Save the information about the primary and standby nodes in the database.

gs_om -t refreshconf
Generating dynamic configuration file for all nodes.
Successfully generated dynamic configuration file.

Troubleshooting

If a switchover fails, troubleshoot the problem according to the log information. For details, see Log Reference.

Exception Handling

Exception handling rules are as follows:

A switchover takes a long time under high service loads. In this case, no further operation is required.
When standby nodes are being built, a primary node can be demoted to a standby node only after sending logs to one of the standby nodes. As a result, the primary/standby switchover takes a long time. In this case, no further operation is required. However, you are not advised to perform a primary/standby switchover during the build process.
During a switchover, due to network faults and high disk usage, it is possible that the primary and standby instances are disconnected, or two primary nodes exist in a single pair. In this case, perform the following steps:
WARNING: After two primary nodes appear, perform the following steps to restore the normal primary/standby state: Otherwise, data loss may occur.

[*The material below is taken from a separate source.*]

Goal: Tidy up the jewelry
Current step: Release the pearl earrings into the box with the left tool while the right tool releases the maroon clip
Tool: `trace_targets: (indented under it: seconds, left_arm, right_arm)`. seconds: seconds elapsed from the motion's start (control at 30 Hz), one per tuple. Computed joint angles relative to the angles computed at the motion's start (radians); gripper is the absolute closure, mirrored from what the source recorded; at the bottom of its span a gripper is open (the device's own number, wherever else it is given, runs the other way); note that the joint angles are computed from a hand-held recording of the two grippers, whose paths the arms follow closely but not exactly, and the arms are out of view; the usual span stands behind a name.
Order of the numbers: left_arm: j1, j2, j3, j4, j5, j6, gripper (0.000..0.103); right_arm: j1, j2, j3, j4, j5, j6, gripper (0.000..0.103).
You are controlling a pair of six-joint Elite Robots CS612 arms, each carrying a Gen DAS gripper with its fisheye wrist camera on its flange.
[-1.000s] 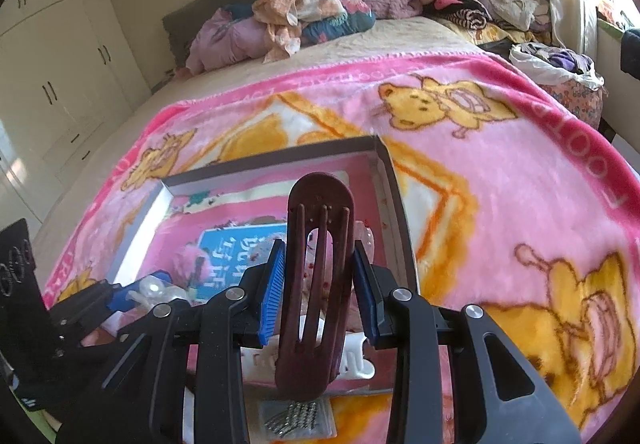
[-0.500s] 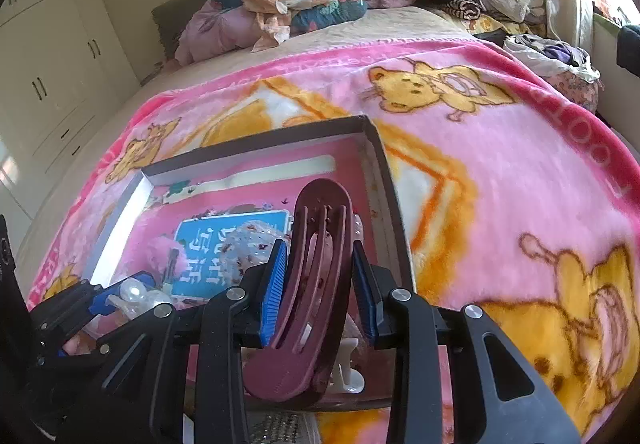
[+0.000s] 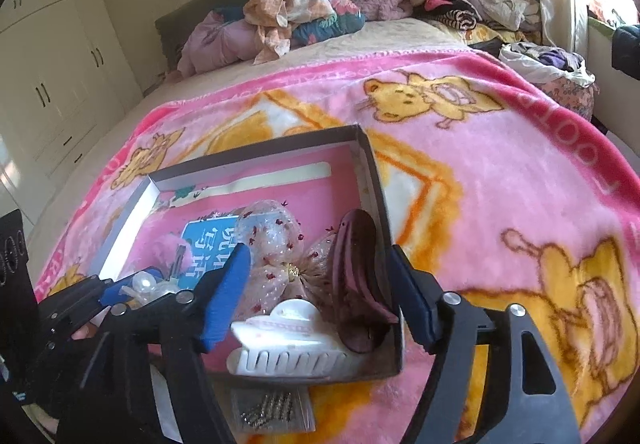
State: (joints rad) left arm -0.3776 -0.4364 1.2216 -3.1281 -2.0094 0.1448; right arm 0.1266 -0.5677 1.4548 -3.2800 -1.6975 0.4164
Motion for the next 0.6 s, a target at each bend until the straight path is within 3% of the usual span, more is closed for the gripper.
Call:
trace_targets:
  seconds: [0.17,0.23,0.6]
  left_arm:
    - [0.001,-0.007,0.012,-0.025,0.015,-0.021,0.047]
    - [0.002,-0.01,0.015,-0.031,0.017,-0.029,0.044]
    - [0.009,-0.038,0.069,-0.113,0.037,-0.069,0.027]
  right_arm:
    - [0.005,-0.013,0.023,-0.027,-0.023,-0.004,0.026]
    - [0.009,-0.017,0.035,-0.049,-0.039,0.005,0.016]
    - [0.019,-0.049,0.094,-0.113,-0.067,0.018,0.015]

Run the following commands to query the current instance status of the database:
```
gs_om -t status --detail
```
The query result shows that the status of two instances is Primary, which is abnormal.
Determine the node that functions as the standby node and run the following command on the node to stop the service:
```
gs_ctl stop -D /home/omm/cluster/dn1/
```
Run the following command to start the standby node in standby mode:
```
gs_ctl start -D /home/omm/cluster/dn1/ -M standby
```
Save the information about the primary and standby nodes in the database.
```
gs_om -t refreshconf
```
Check the database status and ensure that the instance status is restored.